■ Directions for this task ■
Print the data below again in full, exactly as it stands, with no images.
※
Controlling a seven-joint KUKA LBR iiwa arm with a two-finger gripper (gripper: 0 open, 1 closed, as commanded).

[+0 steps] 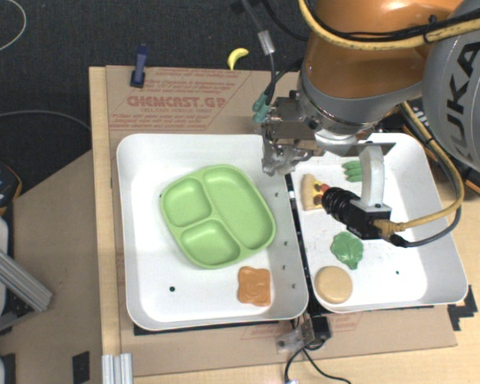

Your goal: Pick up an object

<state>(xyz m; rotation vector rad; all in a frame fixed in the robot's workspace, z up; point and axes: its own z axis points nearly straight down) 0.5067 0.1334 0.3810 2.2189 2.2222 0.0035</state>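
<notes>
Gripper (276, 160) over the bins' divider, state can't tell; toast (311, 191) just right, tray (217, 215) left.

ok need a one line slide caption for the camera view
KUKA arm's gripper hovers at the divide between two white bins, green divided plate left, small toy foods right.

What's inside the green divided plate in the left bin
All three compartments of the green divided plate look bare. Its top right corner sits beside the gripper, which covers none of it. What lies under the plate is hidden.
</notes>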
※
■ Answer to this task ■
Controlling a seven-joint KUKA LBR iiwa arm with a two-finger gripper (gripper: 0 open, 1 closed, as commanded).

[+0 steps] 

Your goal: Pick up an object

<state>(xyz m; rotation vector rad; all in a frame fixed in the robot's workspace, z up; point and axes: its own z axis points nearly straight down) 0.5067 0.1334 0.3810 2.2189 2.2222 0.0035</state>
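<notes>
Gripper (276, 160) over the bins' divider, state can't tell; toast (311, 191) just right, tray (217, 215) left.

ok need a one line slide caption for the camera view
KUKA arm's gripper hovers at the divide between two white bins, green divided plate left, small toy foods right.

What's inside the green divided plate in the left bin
All three compartments of the green divided plate look bare. Its top right corner sits beside the gripper, which covers none of it. What lies under the plate is hidden.
</notes>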

What came before is the finished answer.